Aim of the task: Find the line with "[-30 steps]" and the line with "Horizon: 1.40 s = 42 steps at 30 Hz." in the entries below; output exactly those two lines, every line between them, and no others.

━━━ Records shown ━━━

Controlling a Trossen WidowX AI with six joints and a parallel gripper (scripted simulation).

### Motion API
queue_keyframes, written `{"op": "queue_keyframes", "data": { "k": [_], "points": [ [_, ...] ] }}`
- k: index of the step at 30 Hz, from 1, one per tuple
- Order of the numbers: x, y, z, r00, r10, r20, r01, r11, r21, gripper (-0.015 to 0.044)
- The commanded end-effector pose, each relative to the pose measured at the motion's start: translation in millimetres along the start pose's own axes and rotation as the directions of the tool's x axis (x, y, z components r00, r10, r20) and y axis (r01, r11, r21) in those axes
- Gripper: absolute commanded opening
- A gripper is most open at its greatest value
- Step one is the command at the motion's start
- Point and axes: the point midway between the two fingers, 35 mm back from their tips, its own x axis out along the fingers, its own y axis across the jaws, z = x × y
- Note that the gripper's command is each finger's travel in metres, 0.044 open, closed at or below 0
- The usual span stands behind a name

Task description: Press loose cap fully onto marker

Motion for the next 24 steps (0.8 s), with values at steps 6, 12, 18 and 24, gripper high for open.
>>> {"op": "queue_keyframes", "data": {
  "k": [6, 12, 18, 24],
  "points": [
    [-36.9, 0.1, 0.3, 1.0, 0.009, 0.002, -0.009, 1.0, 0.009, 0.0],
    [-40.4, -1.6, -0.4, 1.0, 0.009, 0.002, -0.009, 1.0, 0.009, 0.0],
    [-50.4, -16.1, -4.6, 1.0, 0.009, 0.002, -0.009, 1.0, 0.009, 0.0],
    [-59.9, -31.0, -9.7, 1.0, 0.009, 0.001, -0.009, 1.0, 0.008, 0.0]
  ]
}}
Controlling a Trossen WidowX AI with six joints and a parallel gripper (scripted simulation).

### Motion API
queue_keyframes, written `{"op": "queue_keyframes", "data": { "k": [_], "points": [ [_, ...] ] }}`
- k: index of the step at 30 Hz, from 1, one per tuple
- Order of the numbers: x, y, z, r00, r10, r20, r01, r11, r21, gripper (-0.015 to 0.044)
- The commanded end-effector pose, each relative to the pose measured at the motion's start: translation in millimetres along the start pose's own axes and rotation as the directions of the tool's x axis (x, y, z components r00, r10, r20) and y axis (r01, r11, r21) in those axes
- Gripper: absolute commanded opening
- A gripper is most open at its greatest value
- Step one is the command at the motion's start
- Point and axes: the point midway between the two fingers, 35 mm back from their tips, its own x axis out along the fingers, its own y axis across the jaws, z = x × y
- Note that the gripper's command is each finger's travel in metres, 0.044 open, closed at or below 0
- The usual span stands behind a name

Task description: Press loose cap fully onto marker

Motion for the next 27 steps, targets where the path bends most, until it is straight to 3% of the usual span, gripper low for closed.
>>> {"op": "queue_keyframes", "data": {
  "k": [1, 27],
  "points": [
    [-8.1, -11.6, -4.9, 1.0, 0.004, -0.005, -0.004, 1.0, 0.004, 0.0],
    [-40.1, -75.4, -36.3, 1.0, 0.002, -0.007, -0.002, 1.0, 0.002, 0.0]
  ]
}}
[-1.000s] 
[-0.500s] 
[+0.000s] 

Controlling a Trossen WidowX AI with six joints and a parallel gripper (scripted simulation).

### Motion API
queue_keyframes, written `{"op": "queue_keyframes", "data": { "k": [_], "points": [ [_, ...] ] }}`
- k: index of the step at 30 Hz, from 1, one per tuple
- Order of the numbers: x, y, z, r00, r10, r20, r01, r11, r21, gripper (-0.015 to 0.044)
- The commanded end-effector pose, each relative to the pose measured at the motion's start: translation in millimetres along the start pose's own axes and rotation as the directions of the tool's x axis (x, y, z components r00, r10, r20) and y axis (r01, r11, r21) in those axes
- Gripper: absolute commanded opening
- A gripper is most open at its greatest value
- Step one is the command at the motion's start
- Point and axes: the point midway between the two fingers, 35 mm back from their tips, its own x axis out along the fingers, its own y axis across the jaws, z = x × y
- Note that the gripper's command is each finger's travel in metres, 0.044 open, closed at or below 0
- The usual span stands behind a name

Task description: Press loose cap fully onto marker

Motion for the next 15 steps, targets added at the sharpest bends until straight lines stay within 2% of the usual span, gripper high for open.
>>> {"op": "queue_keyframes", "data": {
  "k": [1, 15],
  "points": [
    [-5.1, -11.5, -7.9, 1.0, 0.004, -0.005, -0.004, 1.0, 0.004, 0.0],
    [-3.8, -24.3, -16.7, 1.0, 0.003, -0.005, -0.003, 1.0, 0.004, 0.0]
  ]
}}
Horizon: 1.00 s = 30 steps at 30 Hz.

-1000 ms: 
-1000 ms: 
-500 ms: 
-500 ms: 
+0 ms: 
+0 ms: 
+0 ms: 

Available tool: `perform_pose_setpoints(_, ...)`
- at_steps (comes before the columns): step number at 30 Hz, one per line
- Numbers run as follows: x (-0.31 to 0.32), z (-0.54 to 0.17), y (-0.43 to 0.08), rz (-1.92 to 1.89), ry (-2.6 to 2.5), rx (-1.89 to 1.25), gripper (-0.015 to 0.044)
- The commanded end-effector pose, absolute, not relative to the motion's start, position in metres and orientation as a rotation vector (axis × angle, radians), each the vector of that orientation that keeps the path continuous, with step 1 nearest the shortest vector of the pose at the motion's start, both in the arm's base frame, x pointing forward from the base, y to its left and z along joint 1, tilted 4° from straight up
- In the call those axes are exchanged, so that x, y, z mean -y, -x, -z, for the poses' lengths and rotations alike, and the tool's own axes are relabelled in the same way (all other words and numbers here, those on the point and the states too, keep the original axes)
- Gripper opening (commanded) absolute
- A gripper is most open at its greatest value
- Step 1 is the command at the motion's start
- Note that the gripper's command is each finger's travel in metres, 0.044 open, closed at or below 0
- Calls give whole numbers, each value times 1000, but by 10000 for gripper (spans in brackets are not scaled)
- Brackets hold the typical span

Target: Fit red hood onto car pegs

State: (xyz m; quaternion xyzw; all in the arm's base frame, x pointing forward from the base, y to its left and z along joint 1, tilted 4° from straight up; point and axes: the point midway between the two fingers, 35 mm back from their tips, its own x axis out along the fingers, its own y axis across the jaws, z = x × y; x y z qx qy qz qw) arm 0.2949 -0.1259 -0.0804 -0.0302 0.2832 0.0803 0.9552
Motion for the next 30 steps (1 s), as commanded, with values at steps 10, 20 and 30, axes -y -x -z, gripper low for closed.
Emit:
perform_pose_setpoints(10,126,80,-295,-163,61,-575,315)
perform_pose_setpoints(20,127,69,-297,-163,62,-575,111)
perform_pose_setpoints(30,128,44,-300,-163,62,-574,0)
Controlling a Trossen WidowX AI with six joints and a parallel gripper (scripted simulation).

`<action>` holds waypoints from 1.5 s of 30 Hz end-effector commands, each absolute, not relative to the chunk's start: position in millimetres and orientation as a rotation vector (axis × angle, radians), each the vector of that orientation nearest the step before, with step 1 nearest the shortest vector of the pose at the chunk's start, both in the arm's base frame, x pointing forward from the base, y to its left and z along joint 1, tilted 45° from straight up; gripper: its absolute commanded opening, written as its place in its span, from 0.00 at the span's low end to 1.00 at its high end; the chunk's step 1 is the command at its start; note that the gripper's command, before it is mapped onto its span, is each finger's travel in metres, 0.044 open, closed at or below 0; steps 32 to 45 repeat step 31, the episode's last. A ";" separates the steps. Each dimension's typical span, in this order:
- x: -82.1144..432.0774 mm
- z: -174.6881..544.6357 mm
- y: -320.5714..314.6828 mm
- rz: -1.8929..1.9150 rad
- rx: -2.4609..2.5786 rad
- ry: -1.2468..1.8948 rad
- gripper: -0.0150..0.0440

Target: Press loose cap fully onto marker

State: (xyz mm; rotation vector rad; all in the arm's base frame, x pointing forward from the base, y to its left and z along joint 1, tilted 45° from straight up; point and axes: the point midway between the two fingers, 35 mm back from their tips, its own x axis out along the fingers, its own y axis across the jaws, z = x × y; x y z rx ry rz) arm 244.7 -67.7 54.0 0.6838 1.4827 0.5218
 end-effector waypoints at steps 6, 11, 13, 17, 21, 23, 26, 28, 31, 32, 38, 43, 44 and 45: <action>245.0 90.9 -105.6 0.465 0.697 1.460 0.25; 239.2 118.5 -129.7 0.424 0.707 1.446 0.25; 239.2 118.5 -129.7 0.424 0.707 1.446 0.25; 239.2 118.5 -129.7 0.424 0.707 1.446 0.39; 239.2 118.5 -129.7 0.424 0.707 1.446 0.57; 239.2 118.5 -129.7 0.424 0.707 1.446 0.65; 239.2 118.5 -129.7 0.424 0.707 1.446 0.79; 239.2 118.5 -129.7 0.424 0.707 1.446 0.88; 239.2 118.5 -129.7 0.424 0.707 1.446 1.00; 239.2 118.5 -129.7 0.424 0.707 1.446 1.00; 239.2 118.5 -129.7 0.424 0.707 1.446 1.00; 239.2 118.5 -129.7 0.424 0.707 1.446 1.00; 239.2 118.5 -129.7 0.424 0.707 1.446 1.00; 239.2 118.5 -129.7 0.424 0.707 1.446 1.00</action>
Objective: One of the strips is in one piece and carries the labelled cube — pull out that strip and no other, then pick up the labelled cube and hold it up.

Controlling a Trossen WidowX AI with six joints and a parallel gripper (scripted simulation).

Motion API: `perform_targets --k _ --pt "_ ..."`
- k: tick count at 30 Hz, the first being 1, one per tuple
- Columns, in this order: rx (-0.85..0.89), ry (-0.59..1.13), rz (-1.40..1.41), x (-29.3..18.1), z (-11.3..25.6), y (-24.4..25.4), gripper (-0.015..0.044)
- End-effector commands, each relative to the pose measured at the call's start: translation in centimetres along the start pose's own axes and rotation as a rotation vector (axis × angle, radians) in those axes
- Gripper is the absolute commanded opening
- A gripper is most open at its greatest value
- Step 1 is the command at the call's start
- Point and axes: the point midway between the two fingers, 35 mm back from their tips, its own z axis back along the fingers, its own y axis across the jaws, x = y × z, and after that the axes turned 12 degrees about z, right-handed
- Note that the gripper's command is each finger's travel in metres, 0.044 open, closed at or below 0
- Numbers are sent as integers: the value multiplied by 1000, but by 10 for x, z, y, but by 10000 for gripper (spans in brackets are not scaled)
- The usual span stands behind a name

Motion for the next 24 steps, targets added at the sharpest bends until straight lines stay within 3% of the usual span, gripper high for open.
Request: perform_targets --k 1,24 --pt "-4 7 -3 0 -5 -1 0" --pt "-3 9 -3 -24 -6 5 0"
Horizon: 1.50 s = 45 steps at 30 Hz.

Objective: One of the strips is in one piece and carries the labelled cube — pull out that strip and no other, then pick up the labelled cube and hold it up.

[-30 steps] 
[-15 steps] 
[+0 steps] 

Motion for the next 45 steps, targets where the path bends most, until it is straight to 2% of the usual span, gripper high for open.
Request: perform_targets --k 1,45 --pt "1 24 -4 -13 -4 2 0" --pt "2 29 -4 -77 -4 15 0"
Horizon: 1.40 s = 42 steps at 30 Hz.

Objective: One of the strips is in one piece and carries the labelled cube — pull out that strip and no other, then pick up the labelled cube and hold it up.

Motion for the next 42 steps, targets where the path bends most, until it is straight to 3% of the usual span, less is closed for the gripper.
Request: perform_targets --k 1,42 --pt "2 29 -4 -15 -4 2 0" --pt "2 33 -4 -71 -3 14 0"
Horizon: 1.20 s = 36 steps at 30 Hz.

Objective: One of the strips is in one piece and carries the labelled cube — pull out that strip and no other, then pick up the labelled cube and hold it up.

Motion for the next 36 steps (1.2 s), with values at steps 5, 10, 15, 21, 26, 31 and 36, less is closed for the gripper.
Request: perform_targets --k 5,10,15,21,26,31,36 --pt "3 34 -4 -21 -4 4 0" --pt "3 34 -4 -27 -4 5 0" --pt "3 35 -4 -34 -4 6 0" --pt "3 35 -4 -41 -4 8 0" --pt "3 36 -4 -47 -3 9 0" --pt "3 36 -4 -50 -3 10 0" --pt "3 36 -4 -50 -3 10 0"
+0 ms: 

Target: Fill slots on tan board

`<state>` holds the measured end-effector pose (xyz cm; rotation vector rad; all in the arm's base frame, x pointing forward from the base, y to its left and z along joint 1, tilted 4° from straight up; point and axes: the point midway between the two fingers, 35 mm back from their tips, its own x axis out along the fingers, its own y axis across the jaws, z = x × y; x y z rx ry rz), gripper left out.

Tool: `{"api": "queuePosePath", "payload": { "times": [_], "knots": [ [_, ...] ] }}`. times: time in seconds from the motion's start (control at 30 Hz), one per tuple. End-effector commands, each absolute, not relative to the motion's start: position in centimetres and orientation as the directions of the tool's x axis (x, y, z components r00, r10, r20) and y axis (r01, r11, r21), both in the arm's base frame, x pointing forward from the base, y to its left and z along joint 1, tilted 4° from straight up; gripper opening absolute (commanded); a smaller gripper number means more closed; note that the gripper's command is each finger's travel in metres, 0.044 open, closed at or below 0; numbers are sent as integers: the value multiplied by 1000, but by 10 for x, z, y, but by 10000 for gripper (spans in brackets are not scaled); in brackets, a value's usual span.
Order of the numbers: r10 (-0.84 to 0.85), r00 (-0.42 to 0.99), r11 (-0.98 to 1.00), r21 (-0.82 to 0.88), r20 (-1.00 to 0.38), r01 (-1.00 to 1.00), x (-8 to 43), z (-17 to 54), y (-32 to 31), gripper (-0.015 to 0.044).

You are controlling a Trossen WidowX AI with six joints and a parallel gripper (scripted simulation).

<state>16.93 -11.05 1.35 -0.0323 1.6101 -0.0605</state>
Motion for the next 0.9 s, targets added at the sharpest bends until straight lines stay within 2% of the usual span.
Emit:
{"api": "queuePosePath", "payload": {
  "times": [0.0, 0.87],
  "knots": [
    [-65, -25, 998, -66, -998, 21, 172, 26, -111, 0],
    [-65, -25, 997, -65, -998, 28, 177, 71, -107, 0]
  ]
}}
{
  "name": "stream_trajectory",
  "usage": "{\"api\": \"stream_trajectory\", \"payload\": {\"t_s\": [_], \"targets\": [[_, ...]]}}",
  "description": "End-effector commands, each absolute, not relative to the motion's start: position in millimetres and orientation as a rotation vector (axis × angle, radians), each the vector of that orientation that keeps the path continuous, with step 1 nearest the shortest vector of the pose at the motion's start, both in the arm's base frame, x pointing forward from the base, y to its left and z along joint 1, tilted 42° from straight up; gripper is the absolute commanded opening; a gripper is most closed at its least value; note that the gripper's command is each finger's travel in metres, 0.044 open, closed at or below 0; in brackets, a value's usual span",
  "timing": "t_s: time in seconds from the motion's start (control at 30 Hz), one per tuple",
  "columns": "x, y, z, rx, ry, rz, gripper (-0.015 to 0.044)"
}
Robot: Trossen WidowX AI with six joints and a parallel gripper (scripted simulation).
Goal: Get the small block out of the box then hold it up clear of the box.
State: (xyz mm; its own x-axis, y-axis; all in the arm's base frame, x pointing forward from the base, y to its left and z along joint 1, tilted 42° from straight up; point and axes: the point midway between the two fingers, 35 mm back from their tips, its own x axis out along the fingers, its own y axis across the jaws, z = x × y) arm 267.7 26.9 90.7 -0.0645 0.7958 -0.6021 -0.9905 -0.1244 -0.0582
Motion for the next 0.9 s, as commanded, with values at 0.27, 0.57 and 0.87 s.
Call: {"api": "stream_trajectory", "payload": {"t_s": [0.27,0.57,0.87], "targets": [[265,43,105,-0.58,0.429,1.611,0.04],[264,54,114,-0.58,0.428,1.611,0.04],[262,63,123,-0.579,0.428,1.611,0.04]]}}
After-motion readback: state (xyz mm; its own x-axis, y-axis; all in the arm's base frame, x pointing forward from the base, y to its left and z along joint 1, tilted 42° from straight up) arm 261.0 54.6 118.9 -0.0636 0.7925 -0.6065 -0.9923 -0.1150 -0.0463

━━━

Response to the exercise:
[-30 steps] 
[-15 steps] 
[+0 steps] 

Motion for the next 45 steps, targets where the path bends most, until it is straight to 2% of the usual span, gripper high for open.
Request: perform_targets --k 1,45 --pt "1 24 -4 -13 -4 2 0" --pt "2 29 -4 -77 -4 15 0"
Horizon: 1.40 s = 42 steps at 30 Hz.

This output requires no further additions.